Geert Wilders está há mais de vinte anos na política e sempre apareceu mais pelos discursos ferinos e a oxigenada cabeleira do que pela performance eleitoral. O que aconteceu que seu Partido da Liberdade, de repente, mais do que dobrou o número de parlamentares, elegendo 37 representantes, o que o torna o mais votado e apto a tentar uma coalizão – nada garantida – para formar o novo governo?
Até ele não sabe responder. “Ainda estou me beliscando”, disse sobre o resultado sem precedentes. Também se beliscando, mas no sentido contrário, deveria estar Mark Rutte, primeiro-ministro durante treze anos cujo estilo “conservador tão discreto que não dá para perceber” levou uma surra das urnas, caindo para o terceiro lugar. Não é uma forma gloriosa de sair da política, como pretende.
Depois da surpresa, correria atrás de explicações. A mais evidente é a mesma de muitos outros países europeus: os civilizados, ricos e tolerantes holandeses – 58 mil dólares de renda per capita – não aguentam mais a imigração em massa. É o mesmo problema de todos os países europeus e pode explodir de maneira inesperada, seja democraticamente, como na eleição na Holanda, seja descontroladamente como aconteceu ontem na Irlanda, com surto de violência e saques depois de correr que um argelino havia esfaqueado três crianças e uma professora em frente a uma escola.
Mas o problema não tem nada de novo e Rutte estava promovendo várias restrições ao sistema de pedidos de asilo, nada muito impressionante, mas na direção que a maioria da opinião pública deseja.
Escrevendo na Spectator, o comentarista Freddie Gray levantou até outra possibilidade: pesaram a eclosão do conflito entre Israel e o Hamas em Gaza e as manifestações de rua que exaltavam o grupo terrorista.
Como argumento, ele lembra que em 6 de outubro, o PVV, como o partido de Wilders é conhecido, tinha apenas 12% das preferências. “É cedo para dizer com certeza se esses protestos provocaram uma reação raivosa nas urnas e propeliram à vitoria um dos políticos mais explicitamente contra o Islã da Europa. Mas a coincidência parece evidente demais para ser ignorada”, especulou.

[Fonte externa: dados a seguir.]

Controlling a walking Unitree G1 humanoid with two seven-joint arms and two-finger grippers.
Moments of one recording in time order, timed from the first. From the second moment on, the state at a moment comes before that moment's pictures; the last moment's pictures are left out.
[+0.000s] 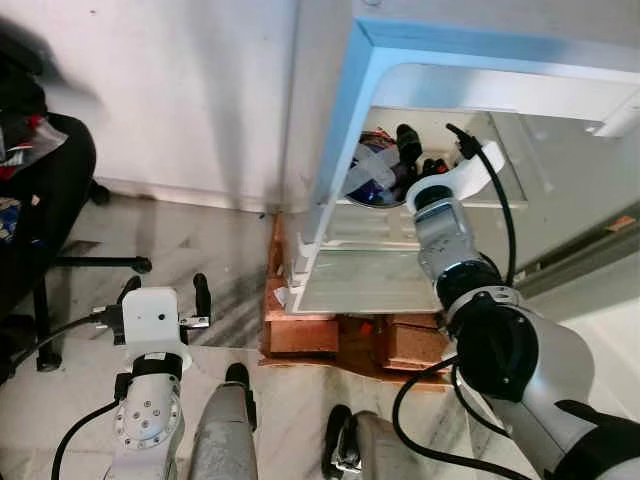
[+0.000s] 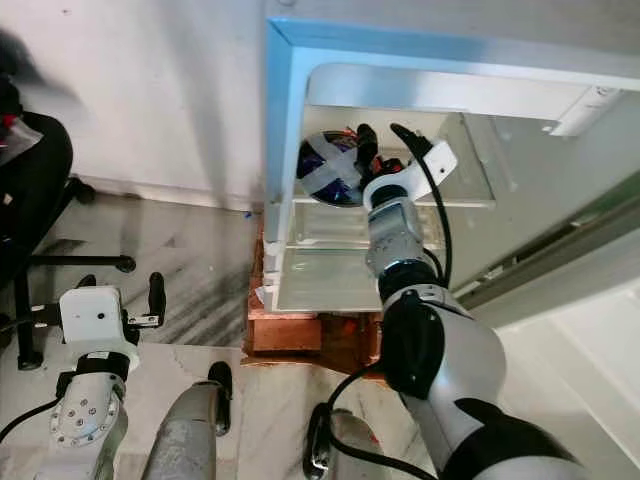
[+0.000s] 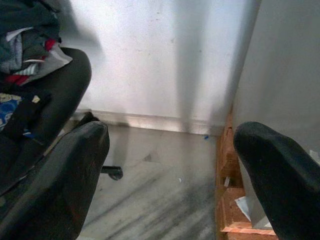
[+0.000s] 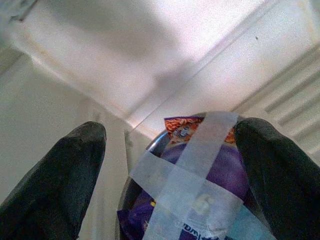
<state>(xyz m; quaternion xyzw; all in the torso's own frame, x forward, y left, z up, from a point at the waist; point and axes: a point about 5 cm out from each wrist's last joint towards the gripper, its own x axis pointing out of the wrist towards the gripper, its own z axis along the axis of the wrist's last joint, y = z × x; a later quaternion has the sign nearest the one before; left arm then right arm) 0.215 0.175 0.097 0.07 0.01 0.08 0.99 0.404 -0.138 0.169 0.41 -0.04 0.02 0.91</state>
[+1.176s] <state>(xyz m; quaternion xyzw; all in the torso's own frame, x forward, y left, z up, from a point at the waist) 0.229 0.170 0.093 0.08 -0.01 0.06 0.99 0.384 -0.156 0.171 0.08 -0.13 0.05 0.99</state>
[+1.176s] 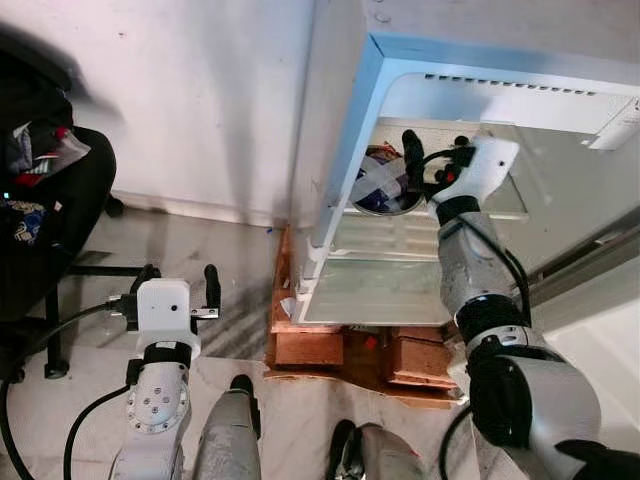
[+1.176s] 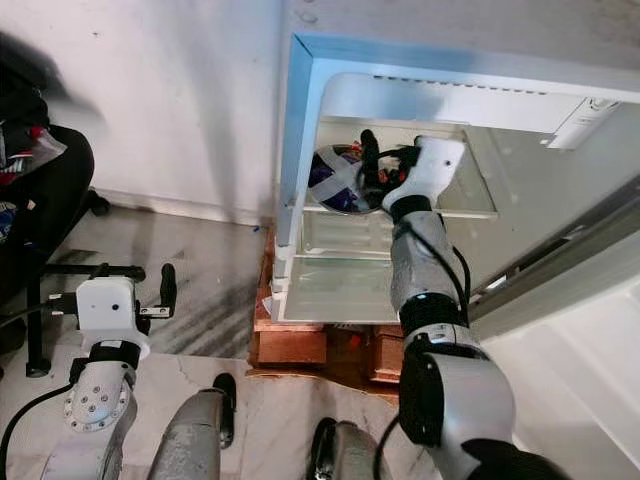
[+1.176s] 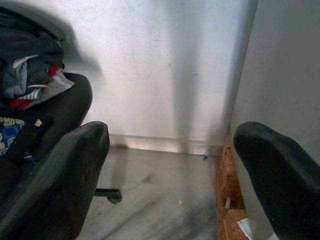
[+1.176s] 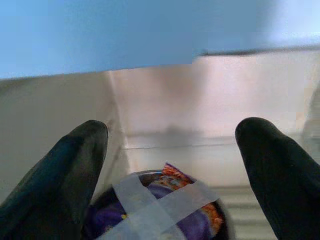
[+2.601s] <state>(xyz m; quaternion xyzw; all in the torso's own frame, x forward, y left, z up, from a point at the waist) 0.238 0.169 0.093 0.13 -0.01 0.04 0.99 0.272 -0.168 0.074 0.03 0.00 0.01 1.00</state>
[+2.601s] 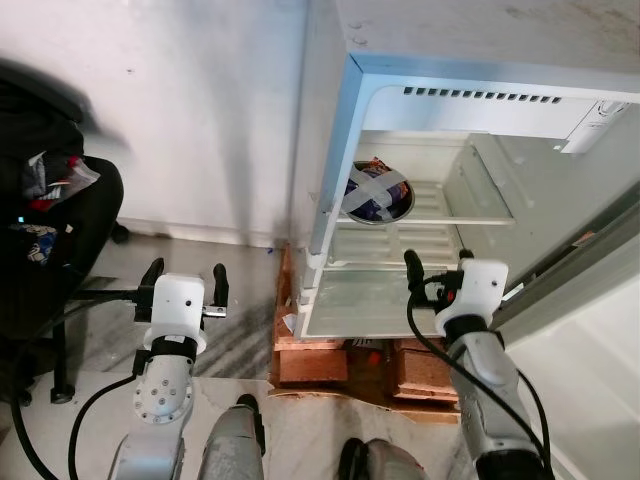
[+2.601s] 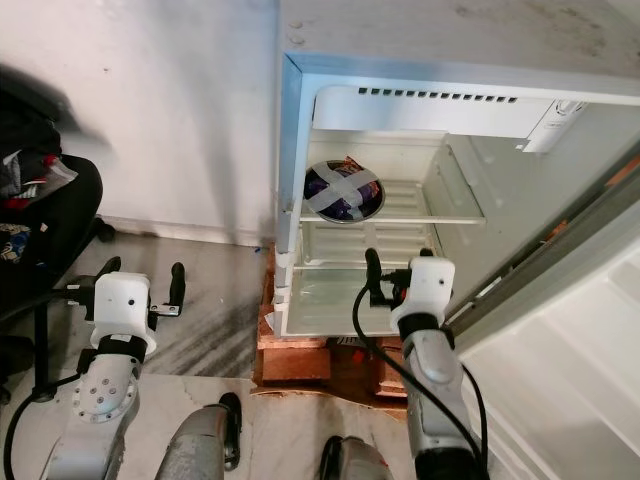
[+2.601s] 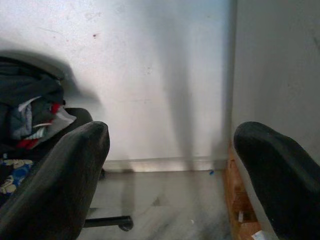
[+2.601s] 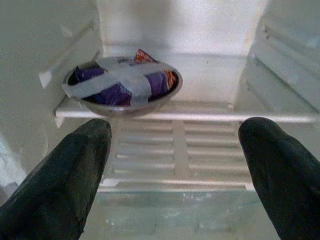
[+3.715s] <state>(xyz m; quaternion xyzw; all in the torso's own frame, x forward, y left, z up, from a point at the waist) 0.254 0.157 0.076 0.13 0.01 0.00 0.99 0.277 -0.180 0.070 0.02 0.03 -0.02 1.00</state>
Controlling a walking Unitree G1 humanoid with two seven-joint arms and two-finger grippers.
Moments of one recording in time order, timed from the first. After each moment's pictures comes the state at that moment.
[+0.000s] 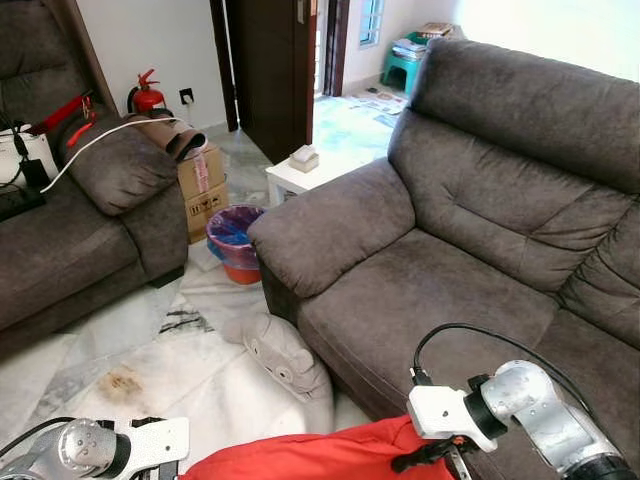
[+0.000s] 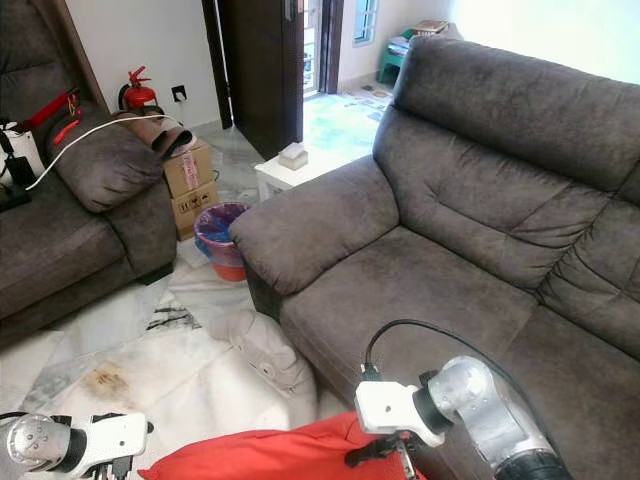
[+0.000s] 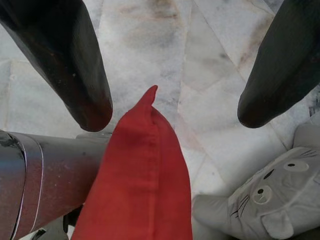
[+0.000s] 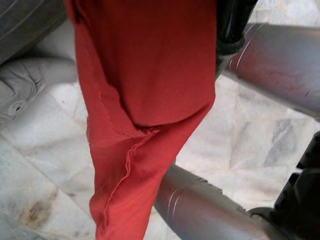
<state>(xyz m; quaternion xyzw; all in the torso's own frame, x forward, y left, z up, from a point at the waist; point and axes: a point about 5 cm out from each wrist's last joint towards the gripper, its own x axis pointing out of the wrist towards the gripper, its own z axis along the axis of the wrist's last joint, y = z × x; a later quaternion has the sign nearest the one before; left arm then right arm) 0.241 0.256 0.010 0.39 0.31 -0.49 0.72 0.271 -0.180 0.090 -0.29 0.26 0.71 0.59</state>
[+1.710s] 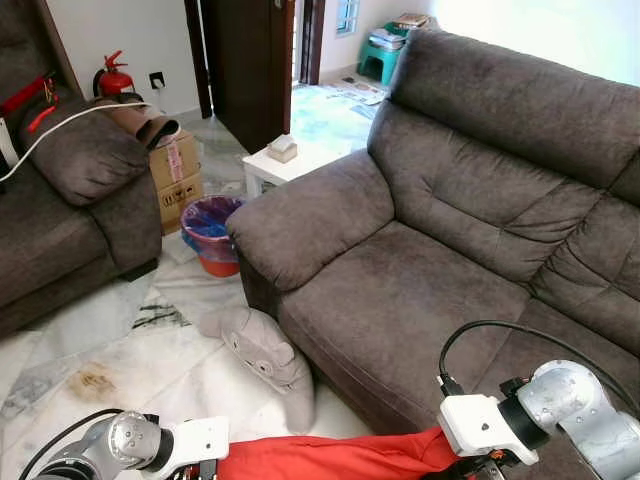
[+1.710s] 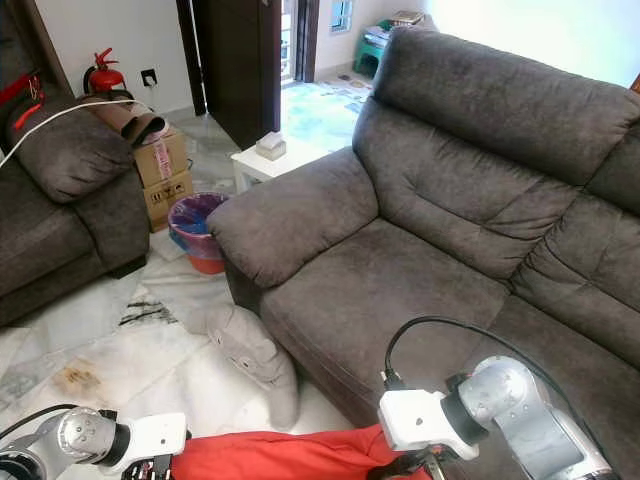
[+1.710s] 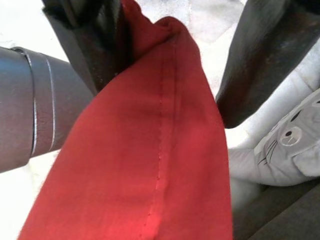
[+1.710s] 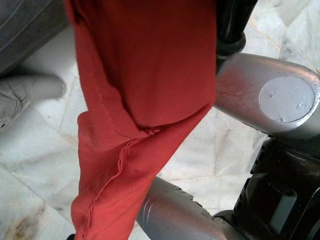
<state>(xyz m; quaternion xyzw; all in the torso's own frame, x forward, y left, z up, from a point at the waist) 0.254 0.209 0.000 0.37 0.29 -0.54 0.70 0.248 -0.193 0.122 -0.29 0.26 0.72 0.57</state>
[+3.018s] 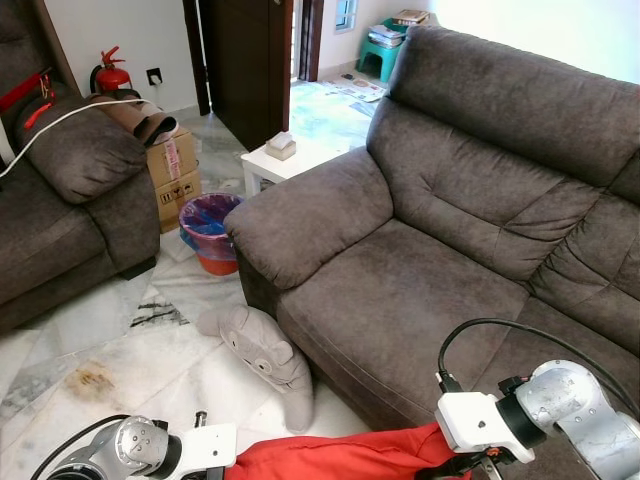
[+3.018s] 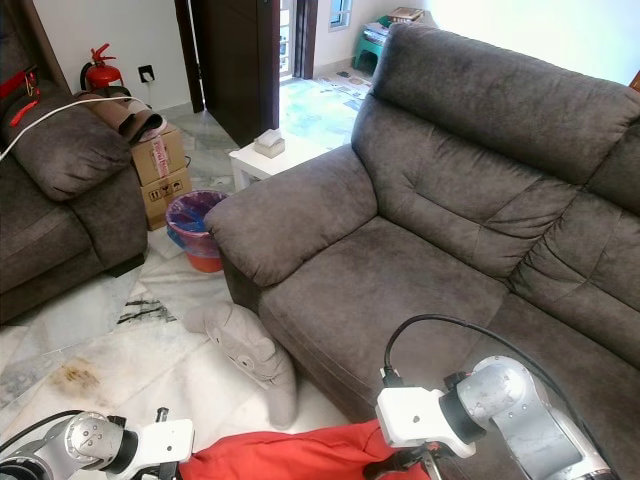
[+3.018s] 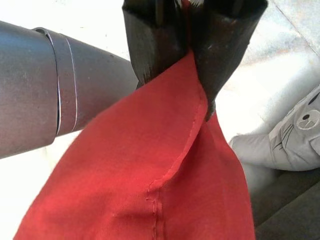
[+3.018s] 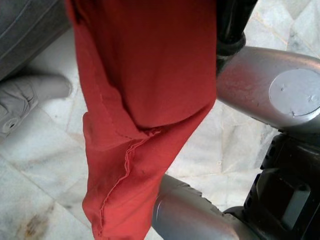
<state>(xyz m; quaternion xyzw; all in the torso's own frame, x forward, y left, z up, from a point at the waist) 0.249 0.201 -0.003 0.35 0.28 -0.56 0.69 0.250 -0.187 0.121 -0.30 0.25 0.71 0.59</state>
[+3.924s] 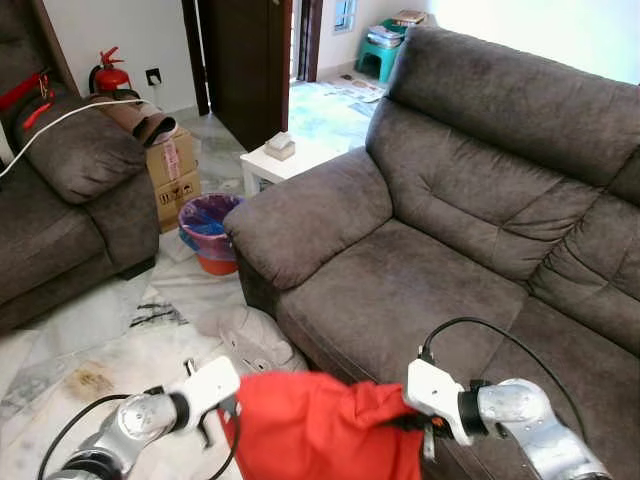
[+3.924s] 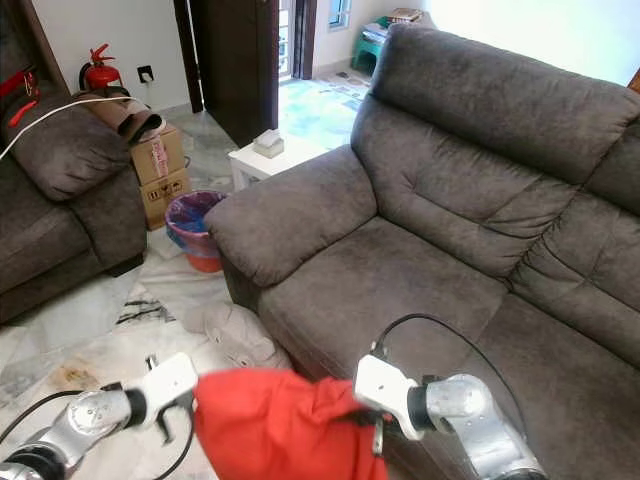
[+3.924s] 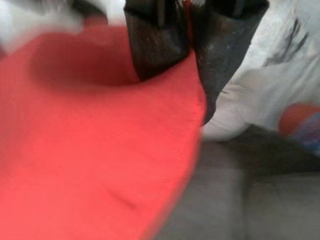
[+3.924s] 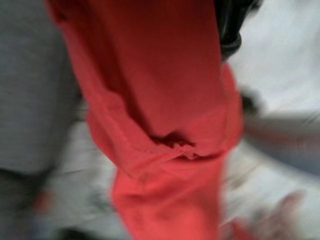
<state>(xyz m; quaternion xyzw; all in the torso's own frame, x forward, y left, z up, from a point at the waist) 0.300 0.198 0.034 0.25 0.14 -0.30 0.91 0.287 -0.169 0.065 -0.20 0.21 0.53 0.80</state>
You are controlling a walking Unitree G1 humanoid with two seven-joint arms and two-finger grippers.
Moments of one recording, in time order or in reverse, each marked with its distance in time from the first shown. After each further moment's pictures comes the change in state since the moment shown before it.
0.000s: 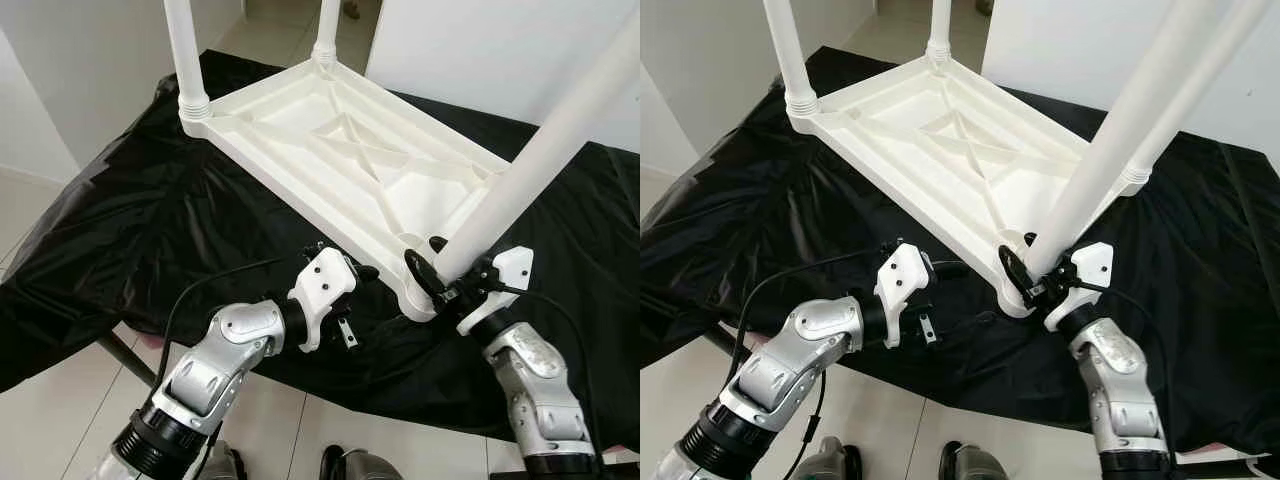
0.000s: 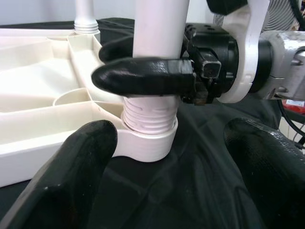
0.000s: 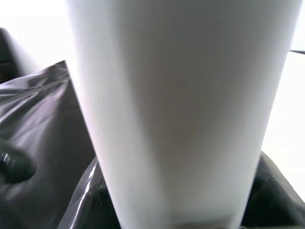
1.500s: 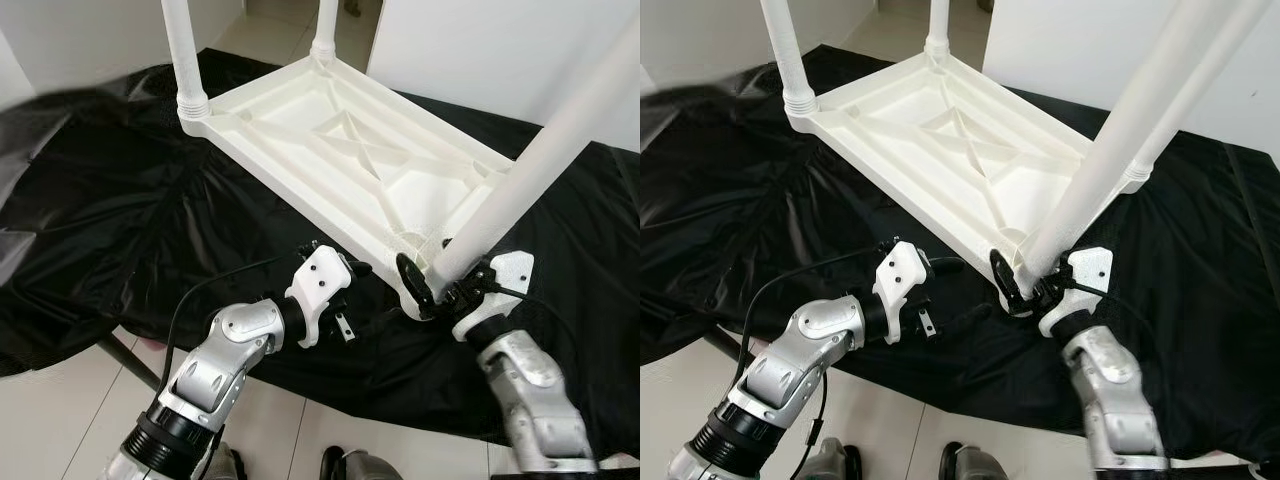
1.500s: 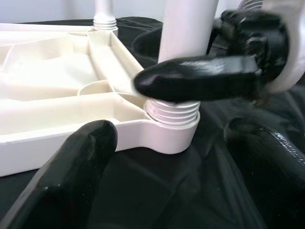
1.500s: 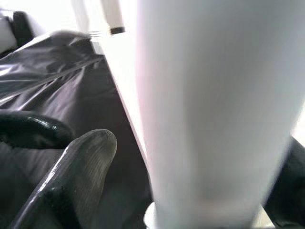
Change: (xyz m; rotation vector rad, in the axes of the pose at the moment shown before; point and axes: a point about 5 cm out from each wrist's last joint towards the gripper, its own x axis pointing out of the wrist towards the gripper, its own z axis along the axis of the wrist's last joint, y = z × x) left arm -0.003 0.008 -0.004 0.012 -0.009 0.054; right arm -0.013 -0.005 0.012 0.012 0.055 0.150
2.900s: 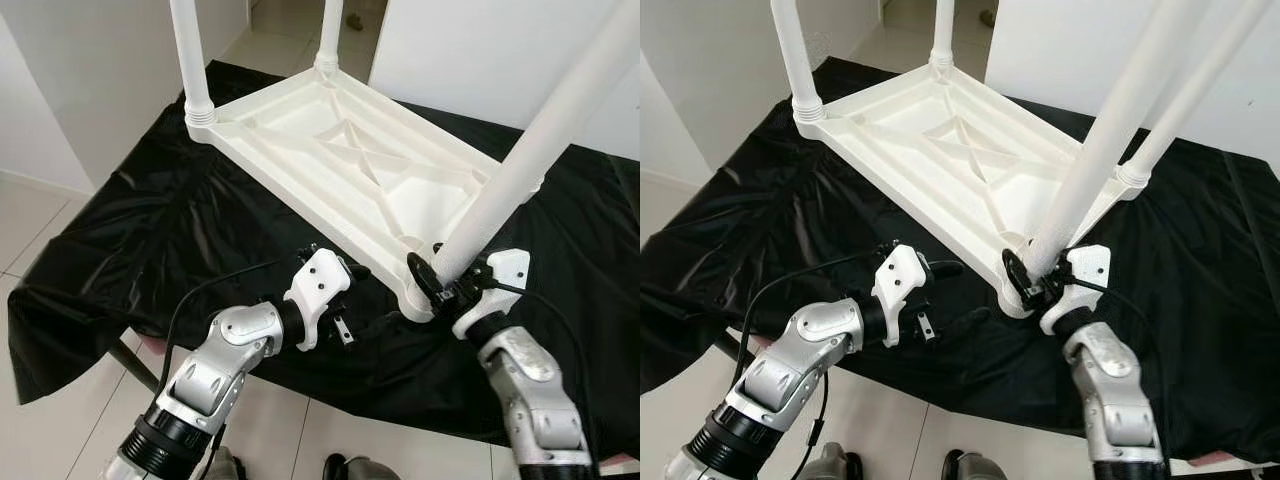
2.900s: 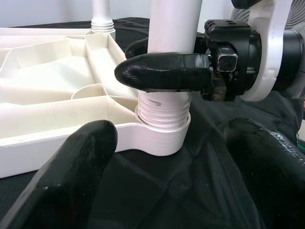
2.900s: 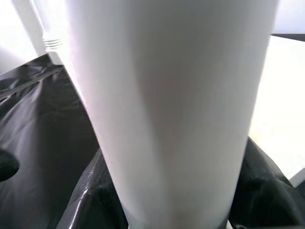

Wilders realmente pode ser qualificado como anti-Islã, que chama de ”ideologia de uma cultura atrasada”.
“Eu não odeio os muçulmanos, odeio o Islã”, costuma dizer.
Não é difícil imaginar os resultados. Desde 2004, ele vive sob proteção policial tão cerrada que só vê duas vezes por semana a própria mulher, Kristina Márfai, ex-diplomata húngara – aliás, muitas posições antiimigração de Wilders se coadunam com as de Victor Orbán, embora o primeiro-ministro da Hungria pegue mais leve e seja menos emocional que o holandês.
Wilders também quer um plebiscito para decidir se o país continua na União Europeia. “É o pior pesadelo da UE”, escreveu o Politico.
As pesquisas indicam que o voto pela permanência ganharia. Mas vá se saber o que os eleitores holandeses estão planejando em segredo?
Eles já pregaram um susto danado no establishment com a votação de um partido formado do nada por produtores rurais, revoltados com as medidas do governo para forçá-los a reduzir a pecuária e assim diminuir as emissões de gases condenados pelos padrões da UE. Agora, vieram com essa guinada em relação a um político que parecia ter virado parte da paisagem, tendo esgotado o fator choque há muito tempo (não para os fanáticos, obviamente: um jogador de críquete paquistanês ofereceu 20 mil euros a quem assassinasse o político holandês).
Hoje na Holanda, 21% da população é formada por imigrantes ou seus filhos, geralmente provenientes do norte da África ou do Oriente Médio. Incluem-se nessa fatia casos de sucesso como o de Dilan Yesilgoz. Nascida na Turquia, foi pequena para a Holanda, onde começou a carreira política na esquerda e caminhou para a centro-direita, tornando-se a substituta de Mark Rutte na liderança do Partido Popular pela Liberdade e a Democracia.
No começo da campanha eleitoral que culminou na inesperada vitória de Wilders, ela indicou que poderia se inclinar por uma coalizão com o PVV. Wilder também amenizou o discurso, parou de falar em proibir mesquitas e poderia até desistir do plebiscito sobre a União Europeia.
Não seria incrível ver uma coalizão liderada por uma política de origem turca e um opositor radical do Islã, sendo moderado pelas realidades de administrar um país? E se ele, em vez de loucuras, fizesse um governo sensato como o de Giorgia Meloni, eleita em circunstâncias similares, na Itália?